A Forex trading plan should be a top priority for every trader. Consistency year after year cannot be achieved without one.
What Is A Forex Trading Plan? A forex trading plan is a personal plan that you have designed that shows your trading methods in their simplest forms. It shows what triggers your entries and also shows how you close trades. Your risk control and trading psychology are reflected in the trading plan.
It is a set of guidelines or rules that govern your entire thought process before executing a trade, during, and even when closing a trade.
For a trading plan to work, it has to be followed strictly. Also, as refinements to your trading strategy are made, they should reflect in your trading plan as well.
Importance of a Forex Trading Plan
- With a trading plan, over-trading is curbed. Traders learn to wait for ideal market situations in accordance with their concepts.
- A forex trading plan reduces losses.
- A trading plan helps filter out high probable setups.
- It allows traders to measure and improve performance.
How to create a Forex Trading Plan
The first thing to consider in your trading plan is your approach to the markets. “What is it you look for?” “What patterns do you look for?” It could be live price movements as in price action or a pattern.
Once this is determined, a step forward to determine market situations that your concepts work best.
This has to be done repeatedly to guarantee it’s not just a coincidence and to build confidence.
After that has been established, the following are considered;
1. Slim down your watch-list
There are so many pairs to trade, and that can be bitter-sweet. Focusing on too many pairs does more harm than good.
Your attention is divided, and you end up chasing trades and switching from one chart to another.
Stick to your favorite pairs, four at most, and understand their behaviors.
Only a few pairs are needed to make profits; you cannot catch every move. A few quality setups outweigh various trades with a low risk-to-reward ratio.
2. Time to trade
Trading psychology should be factored in as well. “When are you most comfortable trading?”
Choose a trading session most suitable between the New York and London sessions (high volatility occurs in these sessions) and stick by it.
Staring at charts all day is not efficient. Fatigue and tiredness start to kick in, and sloppy mistakes are made.
Of course, they will be situations when a trade meets every criterion in your trading ideology outside your preferred session.
In a scenario like that, the trade can be taken, but the risk should be reduced.
3. Risk management
Choose a percentage of your account you can “afford” to lose and stick by it. A risk of 1% or 2% is ideal. A consistent risk is important if consistency will be achieved.
For instance, two consecutive losses were taken. On the third trade, a take profit of 1:5 was hit.
A forex trader that risked the same percentage covered up his losses and made more to top it off.
While a trader who over-leveraged on his first two losses but reduced his lot size due to fear didn’t even cover up for his loss.
It is so important to have a standard risk in your trading plan. It improves returns and trading psychology as a whole.
4. Exit conditions
At what levels will the profit be taken or broken even? This is very important as well.
For instance, price action traders will include a previous low, previous high, and areas of large liquidity as a profit target in their trading plan.
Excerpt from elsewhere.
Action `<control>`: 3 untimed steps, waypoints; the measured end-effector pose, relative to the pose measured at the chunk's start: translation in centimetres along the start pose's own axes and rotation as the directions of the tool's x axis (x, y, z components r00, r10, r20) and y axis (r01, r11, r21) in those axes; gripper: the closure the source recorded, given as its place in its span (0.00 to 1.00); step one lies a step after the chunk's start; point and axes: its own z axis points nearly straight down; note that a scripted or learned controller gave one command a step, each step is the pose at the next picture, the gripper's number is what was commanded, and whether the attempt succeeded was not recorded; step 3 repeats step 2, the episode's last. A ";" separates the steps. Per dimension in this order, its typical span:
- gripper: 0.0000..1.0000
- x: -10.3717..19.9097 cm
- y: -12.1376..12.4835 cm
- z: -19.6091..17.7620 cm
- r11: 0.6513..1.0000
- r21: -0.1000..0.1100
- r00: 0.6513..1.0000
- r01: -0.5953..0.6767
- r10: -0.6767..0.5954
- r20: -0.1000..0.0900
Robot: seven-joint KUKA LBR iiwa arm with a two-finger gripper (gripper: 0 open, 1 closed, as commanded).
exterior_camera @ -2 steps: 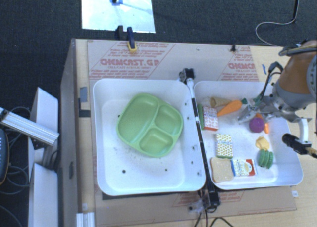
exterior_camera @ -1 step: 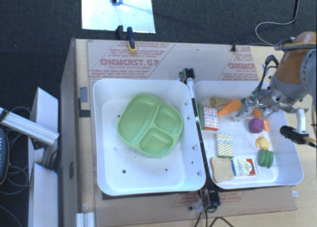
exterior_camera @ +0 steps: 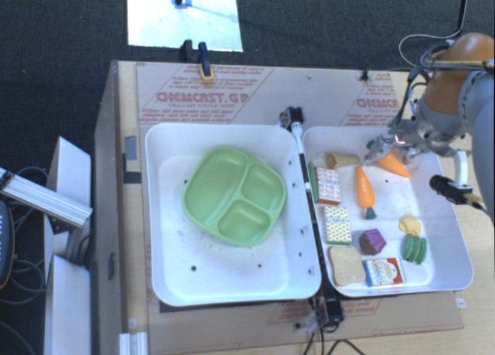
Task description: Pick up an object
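My claw (exterior_camera: pixel 387 147) hangs over the far end of the right bin (exterior_camera: pixel 458 262), and the thing nearest to it is an orange wedge (exterior_camera: pixel 395 165): a small, flat-looking piece, bright orange, broad at one end and narrowing to a point. It lies on the bin floor just below my claw in this view, so close that its upper edge seems to meet the claw's tip, though I cannot tell whether they touch. I cannot tell either whether my claw is apart or together, as the metal parts blur into one another. To the wedge's left, a little lower than my claw, lies a carrot (exterior_camera: pixel 364 189) with its green end pointing away from me. A tan piece (exterior_camera: pixel 340 161) sits further left, beside the bin's wall. Well apart from my claw, in the left bin (exterior_camera: pixel 155 191), rests a green tray (exterior_camera: pixel 234 195).
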 end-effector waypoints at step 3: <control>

Profit will be taken before the target is reached when order flow is not maintained.
Stop-loss placements are also considered. A stop-loss will be placed at the point that regards your bias or entry invalid.
Once a loss is taken, take it on your chin and learn from it and adjust your trading plan to avoid a re-occurrence.
Also, when three losses in a row are taken, step away from the charts to reflect and clear your head. Revenge trading to make up your losses will only result in more losses.
Summary: Forex Trading Plan
The first step to fully realizing the true potential of a trading plan is iteration. Iteration is the repetition of processes to generate a sequence of outcomes.
In forex, iterating is backtesting. There is absolutely no rush to go “live.” Confidence in your trading concepts and, most importantly, yourself has to be attained first.
Stick to the demo for as long as possible until you have flipped accounts multiple times and developed a trading plan.
Understand your trading concepts in and out, and learn to transition from hindsight (breaking down previous market plays) to foresight (forecasting market movements).
One word; adapt. The forex market brings forth complex situations all year round. Refine your trading concepts to match the markets, and of course, your trading plan is adjusted as well.